In dem hier vom Bundesarbeitsgericht entschiedenen Fall war die beklagte Arbeitnehmerin zum 31.12 2007 bei der Schuldnerin als Alleinbuchhalterin beschäftigt. Über das Vermögen der Schuldnerin wurde auf Antrag vom 10.08.2007 das Insolvenzverfahren eröffnet und der Kläger zum Insolvenzverwalter bestellt. Die Schuldnerin war seit Anfang 2007 zahlungsunfähig. Die Arbeitnehmerin erhielt gleichwohl wie alle Arbeitnehmer der Schuldnerin ihr Entgelt stets zum Fälligkeitszeitpunkt gezahlt. Der Kläger begehrt unter dem Gesichtspunkt der Vorsatzanfechtung die Rückzahlung des für die Zeit von Januar bis Juli 2007 gezahlten Nettoentgelts von 10.023, 30 Euro zur Insolvenzmasse. Er hat geltend gemacht, auch bei Gehaltszahlungen an Arbeitnehmer im Wege des Bargeschäfts lägen bei Kenntnis der Zahlungsunfähigkeit die subjektiven Voraussetzungen der Vorsatzanfechtung vor.

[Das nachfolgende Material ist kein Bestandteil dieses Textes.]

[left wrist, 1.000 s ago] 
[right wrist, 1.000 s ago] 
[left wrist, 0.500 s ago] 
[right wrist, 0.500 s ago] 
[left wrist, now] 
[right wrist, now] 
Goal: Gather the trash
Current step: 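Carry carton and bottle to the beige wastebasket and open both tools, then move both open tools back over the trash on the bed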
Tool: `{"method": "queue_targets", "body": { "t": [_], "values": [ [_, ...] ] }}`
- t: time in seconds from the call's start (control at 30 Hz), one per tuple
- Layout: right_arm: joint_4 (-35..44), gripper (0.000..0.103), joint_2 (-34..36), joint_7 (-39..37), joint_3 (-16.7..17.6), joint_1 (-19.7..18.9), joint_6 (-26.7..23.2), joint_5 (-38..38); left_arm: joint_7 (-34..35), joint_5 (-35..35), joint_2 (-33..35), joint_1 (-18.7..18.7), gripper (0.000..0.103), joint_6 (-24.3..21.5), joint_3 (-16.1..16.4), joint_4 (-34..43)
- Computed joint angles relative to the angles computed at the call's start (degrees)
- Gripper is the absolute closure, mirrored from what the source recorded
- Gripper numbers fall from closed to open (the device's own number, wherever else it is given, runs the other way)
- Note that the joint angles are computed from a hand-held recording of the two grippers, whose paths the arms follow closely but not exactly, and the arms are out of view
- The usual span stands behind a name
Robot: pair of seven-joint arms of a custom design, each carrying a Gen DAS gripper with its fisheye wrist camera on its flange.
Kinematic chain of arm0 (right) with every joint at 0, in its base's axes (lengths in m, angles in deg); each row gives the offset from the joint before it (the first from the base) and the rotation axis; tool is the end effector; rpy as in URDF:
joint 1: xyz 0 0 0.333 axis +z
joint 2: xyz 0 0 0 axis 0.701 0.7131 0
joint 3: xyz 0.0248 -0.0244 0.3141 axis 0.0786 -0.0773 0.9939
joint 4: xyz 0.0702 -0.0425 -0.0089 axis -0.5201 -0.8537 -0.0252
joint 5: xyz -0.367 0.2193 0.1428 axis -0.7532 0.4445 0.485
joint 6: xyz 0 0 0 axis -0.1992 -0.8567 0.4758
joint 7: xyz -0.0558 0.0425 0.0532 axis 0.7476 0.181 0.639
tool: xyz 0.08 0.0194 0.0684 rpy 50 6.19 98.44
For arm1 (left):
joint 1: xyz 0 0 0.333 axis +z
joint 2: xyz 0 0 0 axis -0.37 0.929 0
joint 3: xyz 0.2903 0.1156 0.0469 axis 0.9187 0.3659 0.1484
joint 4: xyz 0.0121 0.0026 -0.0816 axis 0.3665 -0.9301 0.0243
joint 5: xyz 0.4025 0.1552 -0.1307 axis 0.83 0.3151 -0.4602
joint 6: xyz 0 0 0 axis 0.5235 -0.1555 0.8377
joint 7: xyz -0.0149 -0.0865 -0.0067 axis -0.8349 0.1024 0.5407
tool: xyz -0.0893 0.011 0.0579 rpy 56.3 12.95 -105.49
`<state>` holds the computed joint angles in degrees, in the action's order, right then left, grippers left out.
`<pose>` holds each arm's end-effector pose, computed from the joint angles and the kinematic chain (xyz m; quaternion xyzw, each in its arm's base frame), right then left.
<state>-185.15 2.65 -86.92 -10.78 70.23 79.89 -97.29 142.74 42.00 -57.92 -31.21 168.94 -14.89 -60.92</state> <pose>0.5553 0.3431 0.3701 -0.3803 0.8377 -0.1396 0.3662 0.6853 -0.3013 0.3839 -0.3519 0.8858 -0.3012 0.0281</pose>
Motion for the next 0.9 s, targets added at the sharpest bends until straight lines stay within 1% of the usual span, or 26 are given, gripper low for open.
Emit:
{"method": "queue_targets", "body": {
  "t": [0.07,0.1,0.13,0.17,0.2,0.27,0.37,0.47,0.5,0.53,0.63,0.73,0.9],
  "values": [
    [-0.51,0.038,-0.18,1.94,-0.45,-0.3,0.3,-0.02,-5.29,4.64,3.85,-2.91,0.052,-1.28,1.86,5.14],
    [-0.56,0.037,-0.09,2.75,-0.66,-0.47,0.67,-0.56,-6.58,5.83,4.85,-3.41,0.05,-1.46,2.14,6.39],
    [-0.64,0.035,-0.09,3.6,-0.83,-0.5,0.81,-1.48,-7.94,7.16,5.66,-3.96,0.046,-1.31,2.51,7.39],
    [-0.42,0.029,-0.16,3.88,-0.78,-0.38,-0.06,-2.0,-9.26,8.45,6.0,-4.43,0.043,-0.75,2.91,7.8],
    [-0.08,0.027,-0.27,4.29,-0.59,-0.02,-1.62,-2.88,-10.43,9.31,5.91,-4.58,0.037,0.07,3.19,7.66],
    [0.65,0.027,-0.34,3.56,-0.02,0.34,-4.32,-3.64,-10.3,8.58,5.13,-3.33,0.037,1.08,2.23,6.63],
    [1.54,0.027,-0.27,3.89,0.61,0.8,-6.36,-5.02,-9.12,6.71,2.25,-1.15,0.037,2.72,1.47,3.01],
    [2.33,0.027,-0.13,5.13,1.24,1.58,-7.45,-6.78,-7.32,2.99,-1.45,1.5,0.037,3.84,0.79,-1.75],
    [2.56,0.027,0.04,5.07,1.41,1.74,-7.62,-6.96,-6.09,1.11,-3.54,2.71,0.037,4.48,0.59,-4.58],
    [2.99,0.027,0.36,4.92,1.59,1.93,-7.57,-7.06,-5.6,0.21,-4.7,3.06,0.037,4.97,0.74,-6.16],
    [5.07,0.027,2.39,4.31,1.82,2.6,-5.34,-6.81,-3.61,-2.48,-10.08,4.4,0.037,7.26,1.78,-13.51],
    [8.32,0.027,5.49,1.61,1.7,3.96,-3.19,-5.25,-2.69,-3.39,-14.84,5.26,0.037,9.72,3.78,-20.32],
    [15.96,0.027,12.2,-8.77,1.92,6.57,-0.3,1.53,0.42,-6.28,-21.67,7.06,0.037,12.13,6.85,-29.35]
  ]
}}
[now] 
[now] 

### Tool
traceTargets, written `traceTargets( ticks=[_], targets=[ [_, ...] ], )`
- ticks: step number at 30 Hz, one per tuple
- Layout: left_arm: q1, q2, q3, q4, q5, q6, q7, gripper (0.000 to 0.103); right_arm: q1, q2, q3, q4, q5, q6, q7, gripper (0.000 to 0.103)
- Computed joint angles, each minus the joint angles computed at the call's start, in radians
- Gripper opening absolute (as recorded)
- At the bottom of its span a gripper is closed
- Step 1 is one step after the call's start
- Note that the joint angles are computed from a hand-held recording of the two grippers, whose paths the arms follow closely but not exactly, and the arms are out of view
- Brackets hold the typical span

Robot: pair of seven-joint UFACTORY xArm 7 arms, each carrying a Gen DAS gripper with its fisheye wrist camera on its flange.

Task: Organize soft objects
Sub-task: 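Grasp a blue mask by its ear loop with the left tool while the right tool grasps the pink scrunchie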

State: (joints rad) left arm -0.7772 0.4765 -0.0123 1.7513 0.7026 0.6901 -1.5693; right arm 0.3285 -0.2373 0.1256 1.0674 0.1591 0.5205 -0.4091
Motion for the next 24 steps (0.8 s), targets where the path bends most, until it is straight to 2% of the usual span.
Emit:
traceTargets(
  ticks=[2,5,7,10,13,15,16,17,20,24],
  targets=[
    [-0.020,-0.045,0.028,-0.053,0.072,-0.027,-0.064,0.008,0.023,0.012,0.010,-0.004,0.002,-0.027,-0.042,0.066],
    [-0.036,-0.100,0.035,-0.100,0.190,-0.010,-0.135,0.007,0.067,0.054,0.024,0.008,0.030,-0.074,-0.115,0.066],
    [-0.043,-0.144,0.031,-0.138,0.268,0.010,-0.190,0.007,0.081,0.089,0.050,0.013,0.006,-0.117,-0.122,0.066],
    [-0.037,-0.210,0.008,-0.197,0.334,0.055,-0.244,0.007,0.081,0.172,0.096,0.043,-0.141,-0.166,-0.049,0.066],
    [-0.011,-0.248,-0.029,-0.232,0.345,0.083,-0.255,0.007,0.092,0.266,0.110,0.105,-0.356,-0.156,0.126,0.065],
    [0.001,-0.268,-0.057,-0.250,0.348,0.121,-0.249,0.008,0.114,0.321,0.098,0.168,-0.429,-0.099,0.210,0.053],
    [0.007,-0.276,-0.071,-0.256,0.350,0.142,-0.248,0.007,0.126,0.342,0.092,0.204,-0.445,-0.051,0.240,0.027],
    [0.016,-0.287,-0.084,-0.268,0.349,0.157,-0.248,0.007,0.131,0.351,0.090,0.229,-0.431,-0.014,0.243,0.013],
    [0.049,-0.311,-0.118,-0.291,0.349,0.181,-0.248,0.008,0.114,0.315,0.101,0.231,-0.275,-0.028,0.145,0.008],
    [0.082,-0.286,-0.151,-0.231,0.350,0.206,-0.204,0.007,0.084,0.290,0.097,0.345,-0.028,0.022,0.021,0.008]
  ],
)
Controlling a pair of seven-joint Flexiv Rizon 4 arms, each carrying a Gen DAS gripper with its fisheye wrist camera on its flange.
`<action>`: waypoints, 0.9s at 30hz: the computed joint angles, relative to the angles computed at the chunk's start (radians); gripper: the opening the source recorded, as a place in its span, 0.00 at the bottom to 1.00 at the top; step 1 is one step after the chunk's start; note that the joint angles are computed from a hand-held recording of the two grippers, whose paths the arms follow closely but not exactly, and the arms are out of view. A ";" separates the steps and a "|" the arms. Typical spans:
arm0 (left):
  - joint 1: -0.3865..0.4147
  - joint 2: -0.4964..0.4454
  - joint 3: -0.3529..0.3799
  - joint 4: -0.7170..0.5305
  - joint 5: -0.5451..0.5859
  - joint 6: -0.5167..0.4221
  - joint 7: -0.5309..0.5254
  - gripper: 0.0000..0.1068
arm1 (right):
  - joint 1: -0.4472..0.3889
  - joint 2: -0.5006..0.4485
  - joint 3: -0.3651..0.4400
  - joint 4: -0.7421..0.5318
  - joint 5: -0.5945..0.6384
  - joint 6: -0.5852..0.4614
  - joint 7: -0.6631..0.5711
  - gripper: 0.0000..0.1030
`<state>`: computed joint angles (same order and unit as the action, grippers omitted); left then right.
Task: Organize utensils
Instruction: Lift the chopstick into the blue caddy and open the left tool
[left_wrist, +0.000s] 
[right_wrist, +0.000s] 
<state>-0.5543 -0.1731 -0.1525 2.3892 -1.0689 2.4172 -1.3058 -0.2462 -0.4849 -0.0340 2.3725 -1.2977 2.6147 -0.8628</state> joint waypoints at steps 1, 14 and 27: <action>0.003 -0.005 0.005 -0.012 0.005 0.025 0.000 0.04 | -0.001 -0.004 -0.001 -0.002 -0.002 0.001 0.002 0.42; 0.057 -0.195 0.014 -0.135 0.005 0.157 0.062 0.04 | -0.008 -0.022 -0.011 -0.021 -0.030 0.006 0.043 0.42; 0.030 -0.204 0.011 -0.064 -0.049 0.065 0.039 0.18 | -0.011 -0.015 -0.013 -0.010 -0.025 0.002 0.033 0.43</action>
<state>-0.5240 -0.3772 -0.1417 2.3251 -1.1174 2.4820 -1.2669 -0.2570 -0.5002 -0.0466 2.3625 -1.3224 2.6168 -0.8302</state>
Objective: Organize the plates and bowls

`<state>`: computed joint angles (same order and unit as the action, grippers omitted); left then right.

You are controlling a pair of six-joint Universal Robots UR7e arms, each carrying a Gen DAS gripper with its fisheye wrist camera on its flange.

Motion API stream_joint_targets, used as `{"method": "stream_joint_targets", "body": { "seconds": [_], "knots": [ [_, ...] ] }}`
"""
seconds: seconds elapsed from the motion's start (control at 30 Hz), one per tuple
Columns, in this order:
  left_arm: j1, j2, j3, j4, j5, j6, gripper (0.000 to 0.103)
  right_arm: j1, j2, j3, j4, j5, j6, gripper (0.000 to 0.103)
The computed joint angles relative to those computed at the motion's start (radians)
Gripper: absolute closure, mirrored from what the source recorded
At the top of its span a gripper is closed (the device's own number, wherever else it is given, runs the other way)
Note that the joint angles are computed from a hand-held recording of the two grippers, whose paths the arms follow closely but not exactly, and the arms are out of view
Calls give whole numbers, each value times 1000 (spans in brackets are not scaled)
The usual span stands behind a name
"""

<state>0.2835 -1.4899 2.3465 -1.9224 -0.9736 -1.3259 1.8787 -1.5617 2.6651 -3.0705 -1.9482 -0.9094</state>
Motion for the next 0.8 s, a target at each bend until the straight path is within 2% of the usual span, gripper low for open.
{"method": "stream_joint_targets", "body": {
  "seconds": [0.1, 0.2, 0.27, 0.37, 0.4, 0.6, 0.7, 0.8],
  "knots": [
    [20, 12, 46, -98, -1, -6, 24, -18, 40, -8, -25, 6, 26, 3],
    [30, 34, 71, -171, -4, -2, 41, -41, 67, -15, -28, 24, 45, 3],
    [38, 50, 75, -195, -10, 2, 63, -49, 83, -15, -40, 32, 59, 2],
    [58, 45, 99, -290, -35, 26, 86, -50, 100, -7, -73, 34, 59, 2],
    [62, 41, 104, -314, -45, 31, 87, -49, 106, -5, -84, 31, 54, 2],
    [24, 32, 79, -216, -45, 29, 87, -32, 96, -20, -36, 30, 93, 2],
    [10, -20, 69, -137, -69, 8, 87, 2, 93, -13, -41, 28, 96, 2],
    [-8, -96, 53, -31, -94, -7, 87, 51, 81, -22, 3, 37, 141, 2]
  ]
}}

Arbeitsgericht und Landesarbeitsgericht Schleswig-Holstein1 haben die Klage abgewiesen. Und auch die Revision des Insolvenzverwalters hatte nun vor dem Bundesarbeitsgericht keinen Erfolg:

Im Hinblick auf den Bargeschäftscharakter der Entgeltzahlungen hat das Landesarbeitsgericht rechtsfehlerfrei für den Einzelfall die subjektiven Voraussetzungen der Vorsatzanfechtung verneint. Das Bundesarbeitsgericht konnte deshalb dahinstehen lassen, ob bei verfassungskonformer Auslegung der §§ 129 ff. InsO das Existenzminimum von der Anfechtung nicht erfasst wird.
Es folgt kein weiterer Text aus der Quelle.